Il bel libro di Antonio De Signoribus, di 240 pagine, si dipana su otto tracciati narrativi: Astuzia e stupidità; Casi comici; Re, figli di re e dintorni; I patti; Casi difficili e eroici; Gli aiutanti; Casi misteriosi; Tesori nascosti, che danno vita a un corpus vivace in grado di testimoniare la profondità e l’esemplarità della narrativa popolare marchigiana.

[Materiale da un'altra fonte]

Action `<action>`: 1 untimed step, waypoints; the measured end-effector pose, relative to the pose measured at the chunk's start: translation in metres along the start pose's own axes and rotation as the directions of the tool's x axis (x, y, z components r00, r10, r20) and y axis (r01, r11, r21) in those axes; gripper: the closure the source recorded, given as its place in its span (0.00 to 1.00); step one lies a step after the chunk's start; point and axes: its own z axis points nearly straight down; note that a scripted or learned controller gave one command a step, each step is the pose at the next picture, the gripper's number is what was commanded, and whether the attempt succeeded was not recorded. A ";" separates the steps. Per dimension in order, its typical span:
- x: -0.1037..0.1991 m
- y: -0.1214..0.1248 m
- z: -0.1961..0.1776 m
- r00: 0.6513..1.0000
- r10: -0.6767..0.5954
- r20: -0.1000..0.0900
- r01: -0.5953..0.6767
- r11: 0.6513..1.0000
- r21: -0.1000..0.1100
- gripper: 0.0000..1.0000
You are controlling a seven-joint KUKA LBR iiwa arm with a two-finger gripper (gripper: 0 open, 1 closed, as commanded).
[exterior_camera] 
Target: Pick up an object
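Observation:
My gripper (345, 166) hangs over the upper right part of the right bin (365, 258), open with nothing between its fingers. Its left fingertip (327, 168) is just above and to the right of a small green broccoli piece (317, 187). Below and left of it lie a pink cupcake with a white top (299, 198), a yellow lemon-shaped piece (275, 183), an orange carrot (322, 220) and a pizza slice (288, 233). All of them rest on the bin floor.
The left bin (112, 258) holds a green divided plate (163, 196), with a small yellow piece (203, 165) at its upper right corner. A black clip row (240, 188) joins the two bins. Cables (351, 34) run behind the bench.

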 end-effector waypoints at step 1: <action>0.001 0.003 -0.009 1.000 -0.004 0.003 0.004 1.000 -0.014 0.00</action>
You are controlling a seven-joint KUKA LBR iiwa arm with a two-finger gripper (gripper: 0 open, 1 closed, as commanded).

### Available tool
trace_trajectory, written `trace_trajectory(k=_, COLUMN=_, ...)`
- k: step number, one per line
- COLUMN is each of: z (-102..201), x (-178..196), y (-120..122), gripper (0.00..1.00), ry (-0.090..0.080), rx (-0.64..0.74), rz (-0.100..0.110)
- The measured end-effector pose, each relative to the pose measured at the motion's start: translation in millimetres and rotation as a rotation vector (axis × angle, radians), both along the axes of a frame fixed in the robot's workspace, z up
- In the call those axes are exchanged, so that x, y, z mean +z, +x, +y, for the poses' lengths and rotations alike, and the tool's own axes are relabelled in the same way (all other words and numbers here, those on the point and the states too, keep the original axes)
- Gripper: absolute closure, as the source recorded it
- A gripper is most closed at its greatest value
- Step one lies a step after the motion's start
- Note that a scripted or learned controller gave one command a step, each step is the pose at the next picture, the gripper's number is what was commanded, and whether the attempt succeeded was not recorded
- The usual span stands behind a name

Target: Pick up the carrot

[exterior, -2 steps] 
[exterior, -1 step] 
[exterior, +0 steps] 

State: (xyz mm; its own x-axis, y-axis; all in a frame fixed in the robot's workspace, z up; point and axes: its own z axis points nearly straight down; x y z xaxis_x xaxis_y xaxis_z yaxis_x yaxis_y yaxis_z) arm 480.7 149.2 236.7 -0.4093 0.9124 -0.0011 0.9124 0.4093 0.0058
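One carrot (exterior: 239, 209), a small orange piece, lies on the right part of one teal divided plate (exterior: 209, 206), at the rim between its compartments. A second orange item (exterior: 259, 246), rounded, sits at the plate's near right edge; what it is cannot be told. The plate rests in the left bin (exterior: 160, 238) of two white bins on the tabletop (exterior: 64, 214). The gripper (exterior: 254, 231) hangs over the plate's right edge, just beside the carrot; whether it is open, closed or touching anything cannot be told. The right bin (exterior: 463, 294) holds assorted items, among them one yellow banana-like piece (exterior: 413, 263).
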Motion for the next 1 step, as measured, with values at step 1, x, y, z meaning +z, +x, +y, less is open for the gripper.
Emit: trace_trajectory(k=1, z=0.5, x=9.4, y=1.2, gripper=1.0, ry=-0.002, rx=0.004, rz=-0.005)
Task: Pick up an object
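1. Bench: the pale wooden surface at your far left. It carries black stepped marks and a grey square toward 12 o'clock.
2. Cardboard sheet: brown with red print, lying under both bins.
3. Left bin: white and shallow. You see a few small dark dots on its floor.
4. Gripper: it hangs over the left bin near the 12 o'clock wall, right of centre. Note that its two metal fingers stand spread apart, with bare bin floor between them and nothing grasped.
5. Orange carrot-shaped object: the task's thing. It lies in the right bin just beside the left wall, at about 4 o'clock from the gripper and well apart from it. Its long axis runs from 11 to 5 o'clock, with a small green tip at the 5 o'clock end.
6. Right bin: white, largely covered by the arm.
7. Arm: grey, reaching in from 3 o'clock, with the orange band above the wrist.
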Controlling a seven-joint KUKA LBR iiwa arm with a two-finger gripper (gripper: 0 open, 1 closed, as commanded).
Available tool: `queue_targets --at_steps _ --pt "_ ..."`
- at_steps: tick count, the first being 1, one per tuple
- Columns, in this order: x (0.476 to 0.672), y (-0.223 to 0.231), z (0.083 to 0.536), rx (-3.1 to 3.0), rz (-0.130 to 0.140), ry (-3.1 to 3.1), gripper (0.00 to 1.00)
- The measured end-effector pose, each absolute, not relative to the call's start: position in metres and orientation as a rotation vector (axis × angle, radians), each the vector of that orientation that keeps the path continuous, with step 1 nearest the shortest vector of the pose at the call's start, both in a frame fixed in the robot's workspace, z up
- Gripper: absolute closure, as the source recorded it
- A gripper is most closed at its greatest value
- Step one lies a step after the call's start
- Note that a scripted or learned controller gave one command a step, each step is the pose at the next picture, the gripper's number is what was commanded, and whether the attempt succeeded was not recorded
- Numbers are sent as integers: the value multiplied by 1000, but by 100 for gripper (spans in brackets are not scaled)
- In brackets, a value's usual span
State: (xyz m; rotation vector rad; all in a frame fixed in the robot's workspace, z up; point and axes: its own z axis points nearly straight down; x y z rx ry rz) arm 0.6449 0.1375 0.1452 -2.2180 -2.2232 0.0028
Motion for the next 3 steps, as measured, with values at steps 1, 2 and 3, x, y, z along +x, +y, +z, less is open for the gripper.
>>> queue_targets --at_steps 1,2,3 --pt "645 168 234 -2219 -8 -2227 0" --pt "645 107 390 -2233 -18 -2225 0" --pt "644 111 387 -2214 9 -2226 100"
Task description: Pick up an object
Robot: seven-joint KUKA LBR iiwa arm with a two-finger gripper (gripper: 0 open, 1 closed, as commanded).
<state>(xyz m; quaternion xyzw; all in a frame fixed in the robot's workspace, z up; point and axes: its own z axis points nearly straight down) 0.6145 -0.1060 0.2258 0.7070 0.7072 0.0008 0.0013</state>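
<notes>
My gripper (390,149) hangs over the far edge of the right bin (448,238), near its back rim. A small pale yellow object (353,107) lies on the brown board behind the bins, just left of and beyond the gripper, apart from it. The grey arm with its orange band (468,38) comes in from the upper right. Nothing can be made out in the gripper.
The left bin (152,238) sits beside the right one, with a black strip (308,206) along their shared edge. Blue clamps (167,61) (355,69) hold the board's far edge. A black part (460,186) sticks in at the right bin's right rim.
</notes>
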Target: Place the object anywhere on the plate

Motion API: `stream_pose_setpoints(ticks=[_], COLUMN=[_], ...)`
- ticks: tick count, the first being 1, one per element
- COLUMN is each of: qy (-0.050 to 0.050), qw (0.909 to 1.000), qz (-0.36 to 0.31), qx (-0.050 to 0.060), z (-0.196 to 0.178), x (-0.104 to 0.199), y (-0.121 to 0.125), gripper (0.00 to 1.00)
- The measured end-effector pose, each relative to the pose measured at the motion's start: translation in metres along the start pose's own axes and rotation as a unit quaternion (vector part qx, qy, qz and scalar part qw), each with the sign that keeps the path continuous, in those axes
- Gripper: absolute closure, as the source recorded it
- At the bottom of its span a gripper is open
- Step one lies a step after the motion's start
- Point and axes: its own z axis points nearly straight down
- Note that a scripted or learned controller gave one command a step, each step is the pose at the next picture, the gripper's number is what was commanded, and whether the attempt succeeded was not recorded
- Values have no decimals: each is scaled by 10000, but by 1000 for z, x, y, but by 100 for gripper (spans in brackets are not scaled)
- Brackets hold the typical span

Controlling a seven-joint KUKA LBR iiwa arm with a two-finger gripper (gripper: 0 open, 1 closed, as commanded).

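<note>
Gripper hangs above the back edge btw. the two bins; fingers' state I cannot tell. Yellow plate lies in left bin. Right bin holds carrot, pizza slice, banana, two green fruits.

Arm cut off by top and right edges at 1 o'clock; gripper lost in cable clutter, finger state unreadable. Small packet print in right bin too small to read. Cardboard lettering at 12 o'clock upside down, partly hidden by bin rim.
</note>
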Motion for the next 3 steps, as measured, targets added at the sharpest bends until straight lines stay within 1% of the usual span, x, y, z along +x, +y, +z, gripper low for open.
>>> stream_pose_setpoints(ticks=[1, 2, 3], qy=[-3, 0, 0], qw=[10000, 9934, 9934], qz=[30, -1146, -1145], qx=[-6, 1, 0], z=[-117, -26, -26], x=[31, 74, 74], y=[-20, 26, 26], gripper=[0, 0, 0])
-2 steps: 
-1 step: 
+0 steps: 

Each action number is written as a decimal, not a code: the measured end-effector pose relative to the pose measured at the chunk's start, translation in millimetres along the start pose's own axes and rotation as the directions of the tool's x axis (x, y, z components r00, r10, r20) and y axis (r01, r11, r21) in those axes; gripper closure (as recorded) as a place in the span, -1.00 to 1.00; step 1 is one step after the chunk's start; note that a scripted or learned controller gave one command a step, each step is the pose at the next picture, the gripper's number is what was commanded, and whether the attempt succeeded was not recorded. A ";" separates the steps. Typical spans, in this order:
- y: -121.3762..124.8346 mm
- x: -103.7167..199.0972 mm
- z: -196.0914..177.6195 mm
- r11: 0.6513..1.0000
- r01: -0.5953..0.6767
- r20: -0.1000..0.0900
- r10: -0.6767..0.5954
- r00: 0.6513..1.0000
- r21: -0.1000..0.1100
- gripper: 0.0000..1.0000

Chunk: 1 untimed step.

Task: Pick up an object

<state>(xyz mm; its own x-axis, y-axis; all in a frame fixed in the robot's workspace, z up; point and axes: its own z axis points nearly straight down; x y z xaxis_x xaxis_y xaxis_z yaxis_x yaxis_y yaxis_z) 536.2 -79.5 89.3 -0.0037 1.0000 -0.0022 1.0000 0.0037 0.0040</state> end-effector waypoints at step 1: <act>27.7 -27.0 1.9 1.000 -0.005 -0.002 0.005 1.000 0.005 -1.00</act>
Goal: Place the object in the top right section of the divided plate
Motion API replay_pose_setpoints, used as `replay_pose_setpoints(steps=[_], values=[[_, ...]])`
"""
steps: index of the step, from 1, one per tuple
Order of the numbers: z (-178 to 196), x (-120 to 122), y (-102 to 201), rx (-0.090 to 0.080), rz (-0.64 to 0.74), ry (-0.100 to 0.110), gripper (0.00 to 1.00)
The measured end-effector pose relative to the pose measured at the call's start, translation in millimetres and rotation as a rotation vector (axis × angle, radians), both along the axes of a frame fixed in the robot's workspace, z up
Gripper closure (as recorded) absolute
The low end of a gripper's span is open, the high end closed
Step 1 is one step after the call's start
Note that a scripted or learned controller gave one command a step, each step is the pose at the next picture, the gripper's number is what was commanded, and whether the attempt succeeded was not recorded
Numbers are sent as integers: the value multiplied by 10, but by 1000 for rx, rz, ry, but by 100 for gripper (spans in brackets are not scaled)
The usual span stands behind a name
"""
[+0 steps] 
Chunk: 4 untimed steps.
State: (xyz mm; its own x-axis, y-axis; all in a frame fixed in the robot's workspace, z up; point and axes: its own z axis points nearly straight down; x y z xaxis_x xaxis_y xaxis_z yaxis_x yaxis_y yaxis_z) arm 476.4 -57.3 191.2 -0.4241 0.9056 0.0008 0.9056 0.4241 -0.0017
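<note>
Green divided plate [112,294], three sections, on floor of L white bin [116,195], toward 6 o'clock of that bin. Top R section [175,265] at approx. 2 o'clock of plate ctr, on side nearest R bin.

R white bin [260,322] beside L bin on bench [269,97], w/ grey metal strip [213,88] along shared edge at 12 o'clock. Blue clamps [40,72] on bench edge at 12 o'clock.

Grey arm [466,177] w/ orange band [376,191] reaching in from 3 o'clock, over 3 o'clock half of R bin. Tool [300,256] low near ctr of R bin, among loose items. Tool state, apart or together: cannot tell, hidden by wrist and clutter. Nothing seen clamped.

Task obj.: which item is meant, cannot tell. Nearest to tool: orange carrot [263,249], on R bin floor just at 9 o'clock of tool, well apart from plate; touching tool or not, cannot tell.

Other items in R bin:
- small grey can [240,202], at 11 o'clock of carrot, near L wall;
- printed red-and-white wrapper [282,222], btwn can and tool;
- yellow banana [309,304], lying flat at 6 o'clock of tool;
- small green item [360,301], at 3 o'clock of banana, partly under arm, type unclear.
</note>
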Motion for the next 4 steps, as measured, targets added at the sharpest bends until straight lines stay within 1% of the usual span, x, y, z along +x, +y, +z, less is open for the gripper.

” Dal punto di vista tipologico- scrive Sanzio Balducci Ordinario di Dialettologia italiana dell’ Università di Urbino nell’ introduzione- si noterà che in questa ampia e suggestiva panoramica di favole pubblicata da Antonio De Signoribus vi è una forte presenza del contadino furbo che con la sua intelligenza riesce a risolvere le più intricate difficoltà e a raggiungere i gradini più alti della scala sociale”.

Ma solo come sogno però, come desiderio perché la realtà è ben diversa. L’evocazione dell’evento leggendario, sottolinea l’autore, acquista, invece, il ritmo del ricordo fin quasi nelle tonalità e nel lessico in cui spiccano parole irrinunciabili ( ad esempio ” lo jacciacore” , al posto di un grande spavento che ghiaccia il cuore) come stigmi di un caso incredibile rivissuto con l’emozione del vero. Insomma, un libro da leggere tutto d’un fiato, un vero capolavoro della letteratura popolare.